India’s largest FDI might downsize initially, to get going
The National Green Tribunal may have ordered a “fresh review” of the proposed POSCO steel plant in Jagatsinghpur district of Odisha two months back, but the US $12 billion project might still be launched this year. The project has been hanging in limbo for seven years amid environmental concerns and stiff protests by locals. The company reportedly declared its plans to kick off work by October 2012, albeit by downsizing its capacity from 12 million tonnes per annum (MTPA) to eight MPTA initially. Press Trust of India and newspapers reported this while quoting POSCO officials.
The company will reportedly take up the project only if the government transfers 1,093 hectares (ha) in the next few months. Initially, the total land required for the plant was pegged at 1,620 ha. Further, POSCO is planning a fresh agreement with the Odisha government as the earlier MoU expired in 2010.
In March 2012, the green tribunal had directed the Union Ministry of Environment and Forests for a fresh review of the project. It specifically suspended the final order or the conditional clearance to POSCO accorded in January 2011 , but did not cancel the original environmental clearance granted in 2007.
Notably, the rapid environmental impact assessment (EIA), based on which POSCO received the environmental clearance in 2007, is meant for a four million tonne plant, but its land, port and power requirements are commensurate to that of a 12 MPTA plant.
“POSCO is trying to confuse the public and wants the project to start somehow,” says Leo Saldanha of the Bengaluru-based non-profit, Environment Support Group, and co-author of a comprehensive report on the project—Tearing though the water landscape.
“There is no transparency on either downsizing or cancelling the captive port on part of POSCO as is being reported”, continues Saldanha. “These might be rumors to get the project started.”
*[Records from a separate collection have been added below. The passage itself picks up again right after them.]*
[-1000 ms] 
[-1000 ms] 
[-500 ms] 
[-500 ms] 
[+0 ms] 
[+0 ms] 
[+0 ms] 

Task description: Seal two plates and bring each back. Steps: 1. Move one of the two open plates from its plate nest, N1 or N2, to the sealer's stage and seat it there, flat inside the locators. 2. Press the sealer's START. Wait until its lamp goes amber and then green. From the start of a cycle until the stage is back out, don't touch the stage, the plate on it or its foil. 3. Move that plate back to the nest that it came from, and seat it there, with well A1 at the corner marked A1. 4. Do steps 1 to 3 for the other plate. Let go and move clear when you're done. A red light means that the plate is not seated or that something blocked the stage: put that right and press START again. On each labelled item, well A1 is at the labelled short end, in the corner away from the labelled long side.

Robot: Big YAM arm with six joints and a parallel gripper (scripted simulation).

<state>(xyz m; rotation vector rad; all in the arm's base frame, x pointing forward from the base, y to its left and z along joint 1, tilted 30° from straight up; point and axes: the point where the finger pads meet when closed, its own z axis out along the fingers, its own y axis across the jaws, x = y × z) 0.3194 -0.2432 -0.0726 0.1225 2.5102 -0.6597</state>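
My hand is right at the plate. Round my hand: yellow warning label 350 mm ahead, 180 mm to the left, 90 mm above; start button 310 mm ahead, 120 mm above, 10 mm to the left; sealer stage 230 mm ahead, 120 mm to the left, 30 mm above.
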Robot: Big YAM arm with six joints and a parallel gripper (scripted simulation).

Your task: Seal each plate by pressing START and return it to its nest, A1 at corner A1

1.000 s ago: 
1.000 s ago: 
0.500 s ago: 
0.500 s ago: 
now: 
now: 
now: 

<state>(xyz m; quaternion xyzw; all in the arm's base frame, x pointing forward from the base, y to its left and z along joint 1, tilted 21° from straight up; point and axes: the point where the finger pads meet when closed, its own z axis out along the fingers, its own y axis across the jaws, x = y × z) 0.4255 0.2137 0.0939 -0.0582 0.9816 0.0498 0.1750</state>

“Further, the National Green Tribunal judgment treated the holistic concerns relating to the project in a marginal way. It only asked for a review of the conditional clearance and asked POSCO to cooperate in the review process,” he adds. According to the 2005 MoU signed between POSCO and the Odisha government, the project has five components: steel plant, captive port, captive power plant, captive mines and a township. After the Union environment ministry conditionally cleared the project in January last year, the Odisha government started the process of land acquisition amid protests by residents of Dhinkia and Gobindapur village.
“From June last year till date, the sit-in demonstration against land acquisition is on,” says Prashant Paikrey, spokesperson the resistance group, POSCO Pratirodh Sangram Samiti. “We will not allow the government to acquire the 283. 28 ha of forest land in Gobindapur village,” he adds.
He also adds that the 2007 environmental clearance for POSCO’s plant expired in May 2012 while the port clearance will expire next month, in July.